Action item: If a line in the data holds "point", copy that line out in full.

--- --- ---

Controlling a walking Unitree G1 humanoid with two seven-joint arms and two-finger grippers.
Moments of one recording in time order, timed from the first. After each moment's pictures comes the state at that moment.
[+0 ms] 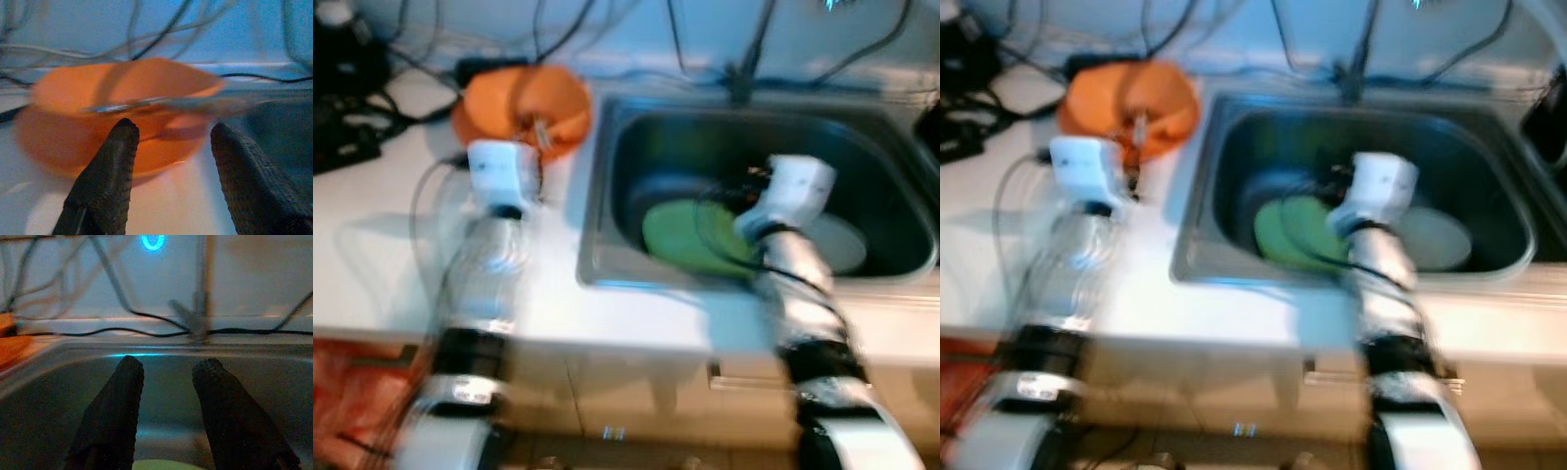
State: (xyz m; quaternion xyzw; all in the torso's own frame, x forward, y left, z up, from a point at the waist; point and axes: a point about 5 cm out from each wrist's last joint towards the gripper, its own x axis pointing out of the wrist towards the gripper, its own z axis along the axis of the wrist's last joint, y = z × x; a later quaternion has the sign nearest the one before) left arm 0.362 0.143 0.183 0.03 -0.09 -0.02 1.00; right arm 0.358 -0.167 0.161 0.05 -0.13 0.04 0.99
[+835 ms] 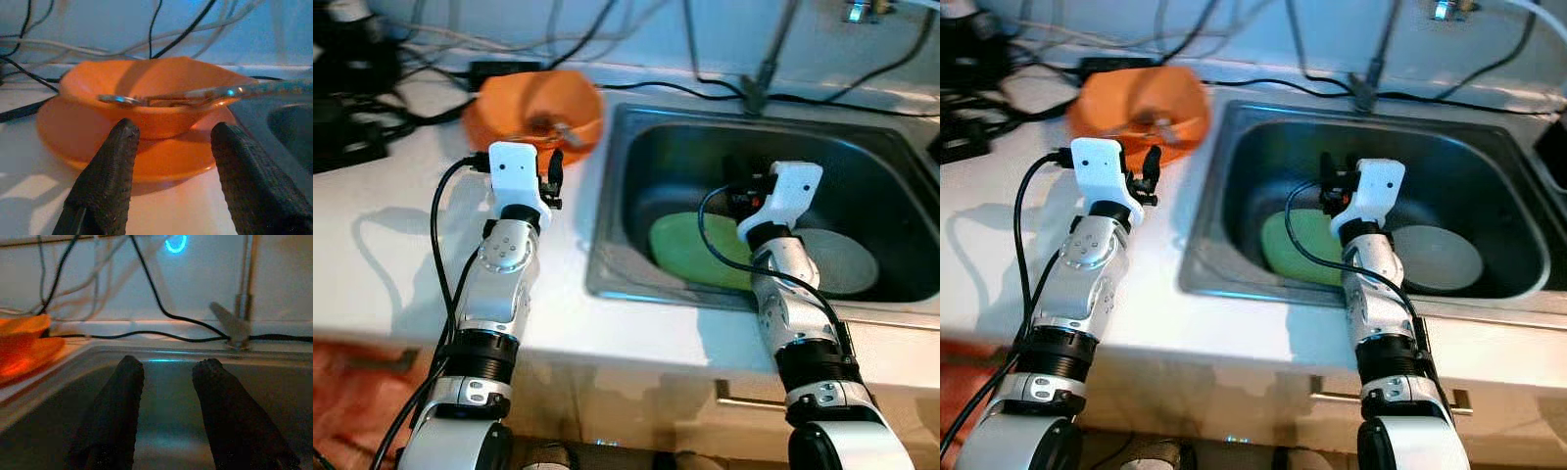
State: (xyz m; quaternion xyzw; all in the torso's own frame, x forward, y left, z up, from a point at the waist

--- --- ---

Answer area:
State: (xyz m; quaternion xyzw; all in the torso's own frame, x forward, y left, z up, from a point at the waist; point and axes: a point about 5 cm out from each wrist's last joint towards the gripper, its own x axis pointing out of the wrist towards the gripper, its own z axis along the axis of the wrist's last joint, y = z × x; a later quaternion has the sign nearest the one before) left arm 0.362 0.143 0.183 0.03 -0.09 -0.02 1.00; right arm 0.358 -0.167 0.161 0.05 -0.13 0.04 0.99
State: (xyz m; quaternion xyzw; all in the torso's own frame, x forward, y left, z up, from a point at the waist

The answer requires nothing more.